ON REHEARING EN BANC
WALSH, Justice:Following issuance of the principal opinion in this case, the Court granted the State’s motion for rehearing en banc. Our decision to grant rehearing was prompted by the State’s concern that our conclusion that Krewson had not made a knowing and intelligent election to enter the First Offender’s Program is premised on a holding that a defendant who pleads guilty to an initial offense, or who enters the First Offender’s Program, is entitled to be informed of any enhanced penalty which results from a subsequent offense. We believe the State reads too much into our decision but to the extent such an inference is arguable a clarification is desirable.
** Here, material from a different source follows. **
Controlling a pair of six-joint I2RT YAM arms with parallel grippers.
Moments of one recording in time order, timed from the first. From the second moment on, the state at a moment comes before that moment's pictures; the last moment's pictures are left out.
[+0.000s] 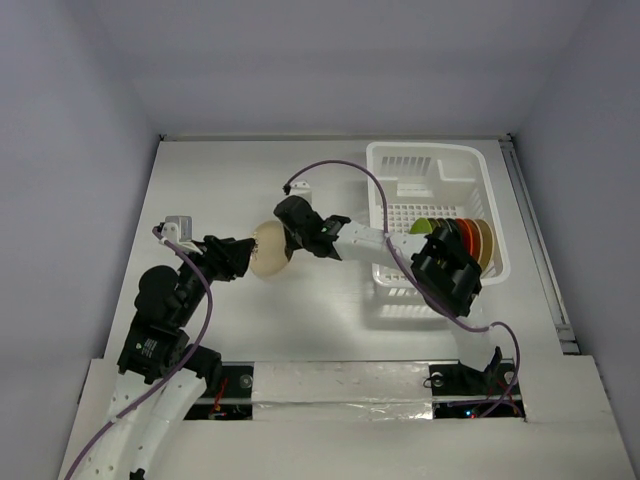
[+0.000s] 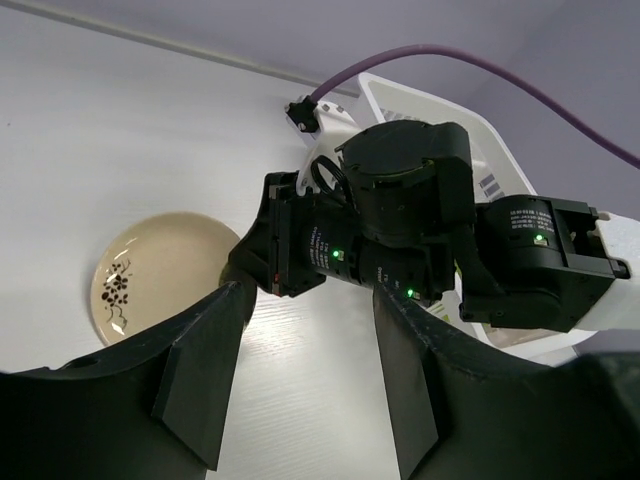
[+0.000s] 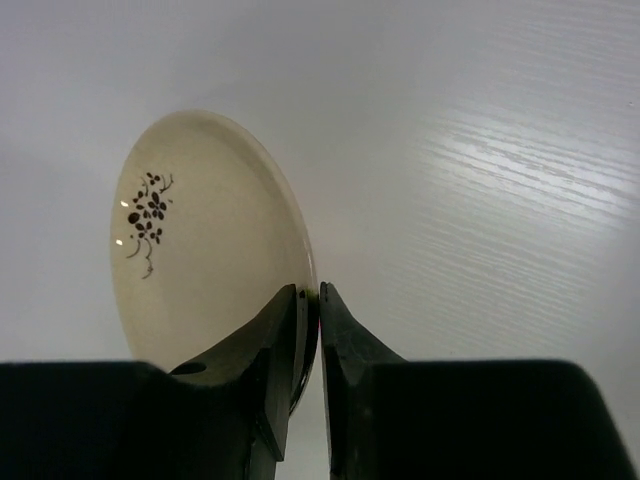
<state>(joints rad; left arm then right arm) -0.34 0.36 0.63 -0.32 0.06 -0.52 0.96 2.09 1.62 -0.26 0.38 0.54</state>
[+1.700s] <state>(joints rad) -0.34 0.36 0.63 -0.32 0.08 -0.52 0.56 1.29 1.08 -0.76 0.62 0.53</state>
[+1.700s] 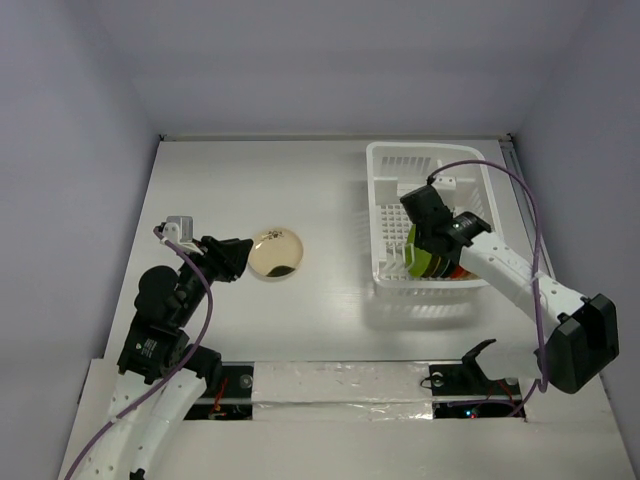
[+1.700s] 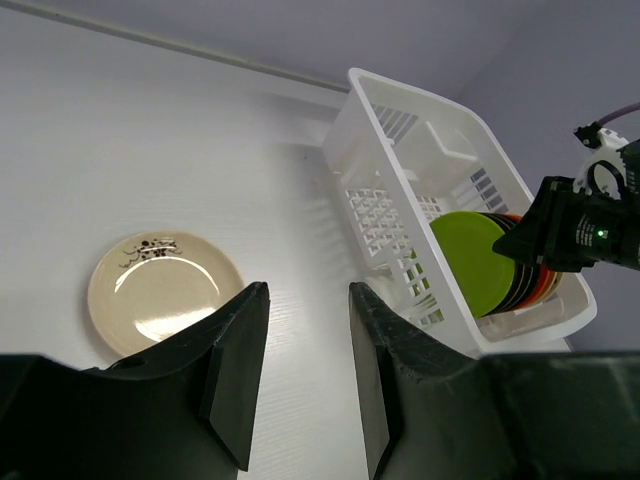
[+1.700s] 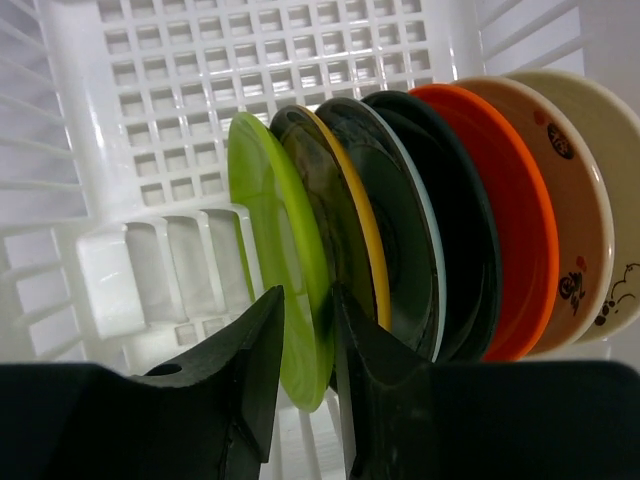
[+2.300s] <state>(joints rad) -0.34 0.35 0.63 -0.32 0.10 -0.52 0.57 1.43 1.26 -0.98 0.68 0.49</state>
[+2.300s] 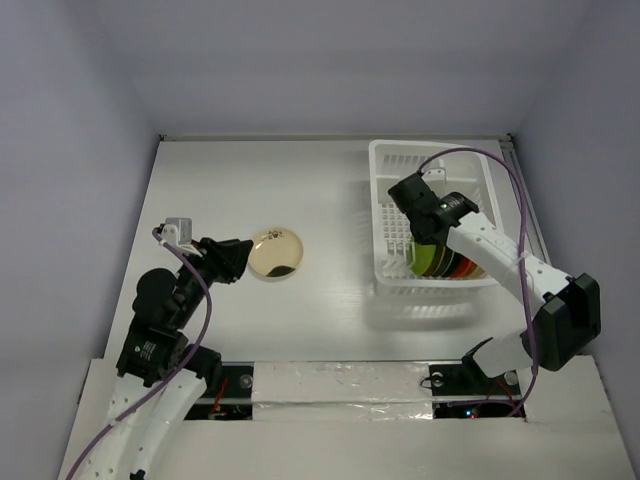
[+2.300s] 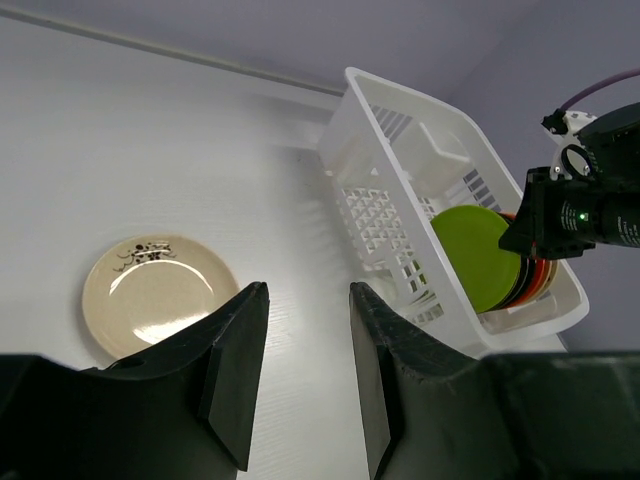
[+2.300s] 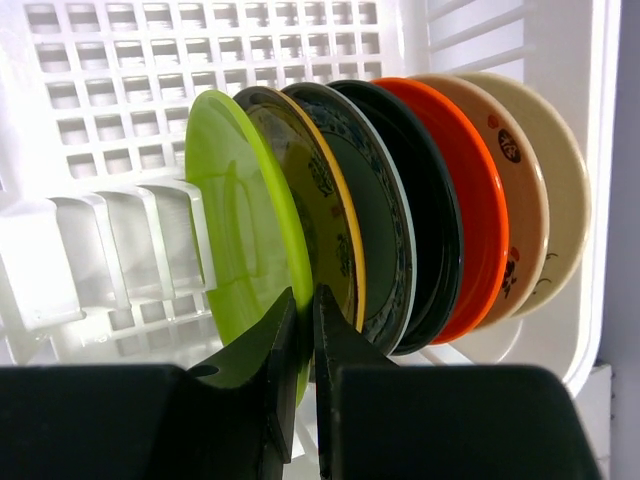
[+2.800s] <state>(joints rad) -0.34 0.34 0.63 -0.32 0.10 -0.52 0.60 1.46 1.38 -1.04 0.80 0.44</state>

Our holding that Krewson did not make a knowing election to enter the First Offender’s Program is based on the uncontra-dicted evidence that he had never appeared before a judicial officer or participated in any formal judicial proceeding. Instead, he was processed and referred to a driving course without an awareness that he had been subjected to a judicial proceeding. It is our understanding that such a procedure is no longer used and that since 1983 each court has required the election to First Offender’s Program to take place only at arraignment, as 21 Del.C. § 4177B(a) provides. A defendant is also now required to execute a written form which, inter alia, advises him that certain penal sanctions will result upon his failure to successfully complete the First Offender’s Program or if he is convicted of driving under the influence within five years. The form in question conveys the clear impression that the diversion program has the equivalence of a “conviction” for purposes of future jeopardy.
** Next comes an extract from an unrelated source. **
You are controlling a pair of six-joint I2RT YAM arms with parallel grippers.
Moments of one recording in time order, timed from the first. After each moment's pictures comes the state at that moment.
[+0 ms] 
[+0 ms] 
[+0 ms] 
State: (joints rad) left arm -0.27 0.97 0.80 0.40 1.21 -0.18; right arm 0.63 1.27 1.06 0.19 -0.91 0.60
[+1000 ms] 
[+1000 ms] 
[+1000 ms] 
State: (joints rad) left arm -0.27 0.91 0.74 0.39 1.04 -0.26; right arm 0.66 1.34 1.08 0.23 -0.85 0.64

Although diversion to a First Offender’s Program is not a conviction for immediate sentencing purpose it has that effect for second offender status. While Krewson was charged with constructive knowledge of that result, in the sense that he could not be in ignorance of the statute, the circumstances of his diversion did not provide him with the knowledge essential to make that election. In the absence of an arraignment, and the participation of a judicial officer, Krewson was not chargeable with notice that he was being administratively diverted into a program which subjected him to a “conviction” equivalent. A defendant is not charged with knowledge of a penal statute if he is misled concerning whether the statute is not being applied.
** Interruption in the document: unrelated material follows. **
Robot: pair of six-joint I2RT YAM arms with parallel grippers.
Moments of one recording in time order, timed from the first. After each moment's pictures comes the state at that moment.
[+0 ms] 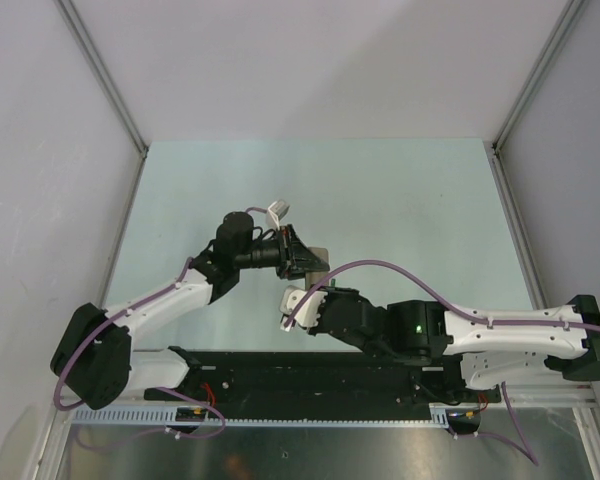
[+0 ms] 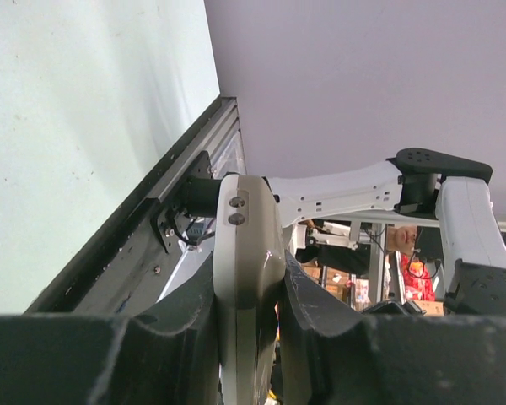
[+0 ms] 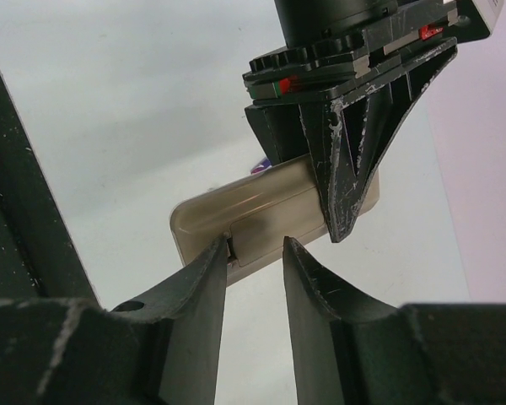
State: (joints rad) left arm -0.62 1.24 0.70 0.26 0.77 -1.22; right arm 1.51 1.17 1.09 -0.52 0.62 -0.31
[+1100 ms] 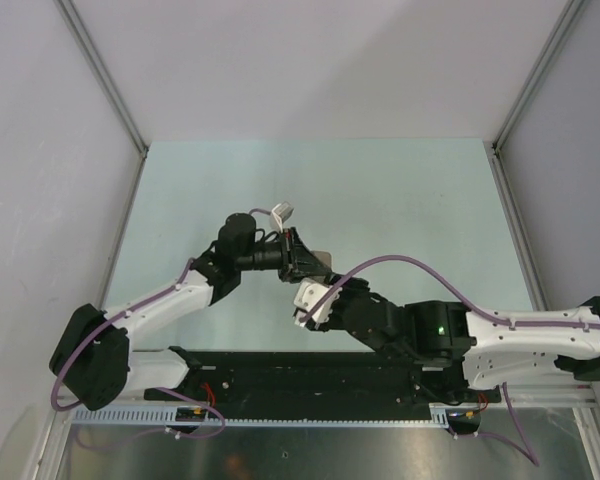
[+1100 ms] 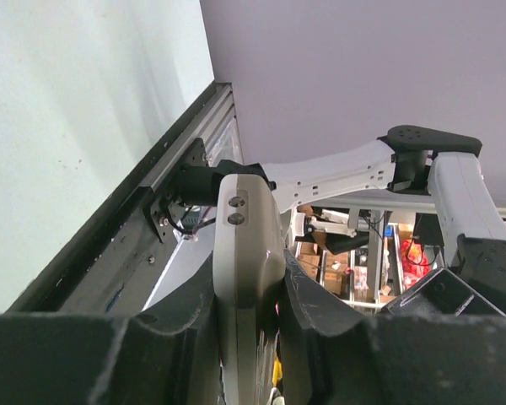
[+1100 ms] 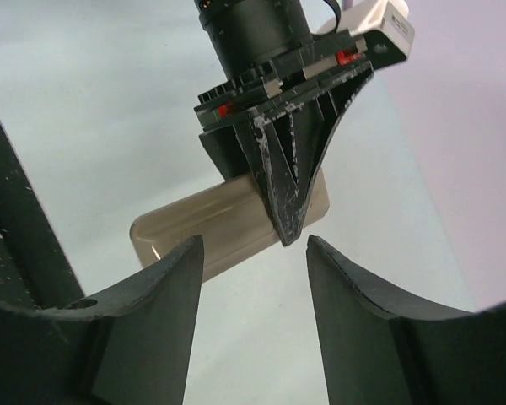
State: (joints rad) left arm -0.64 1.24 0.70 0.26 0.77 -1.22; right arm 1.54 1.09 1.09 -0.47 0.69 -0.33
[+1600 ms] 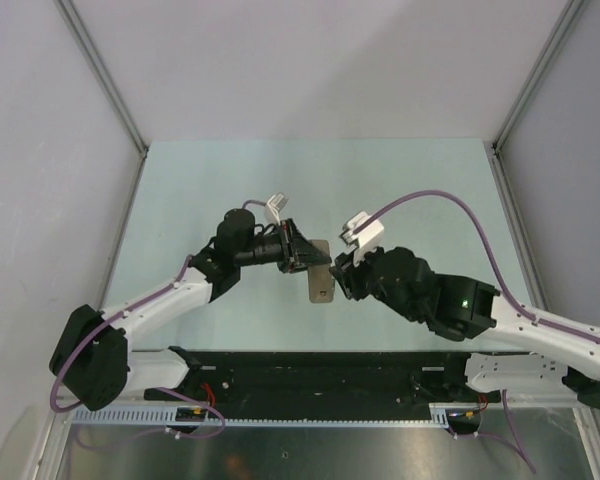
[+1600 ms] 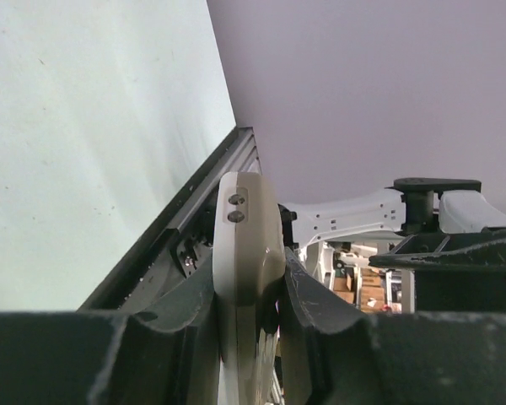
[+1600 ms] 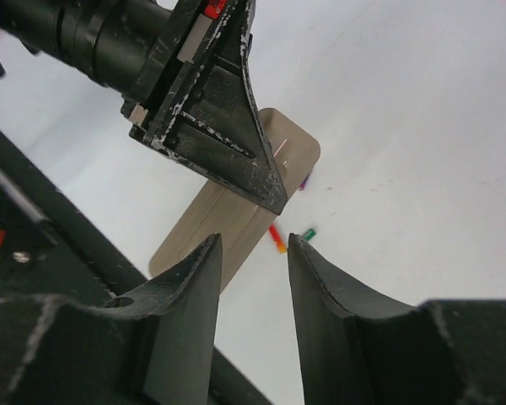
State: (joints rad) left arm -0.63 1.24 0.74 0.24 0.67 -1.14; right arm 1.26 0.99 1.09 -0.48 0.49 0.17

Where a defendant has been formally charged and arraigned and is under no illusion that he has entirely avoided the judicial process with none of its statutorily imposed sanctions, there is clearly no requirement that he be informed of every contingency, including subsequent offenses, which might result in penalty enhancement. Nothing in our principal opin*844ion, which was directed to an aberrational occurrence under a discarded procedure, suggests the contrary.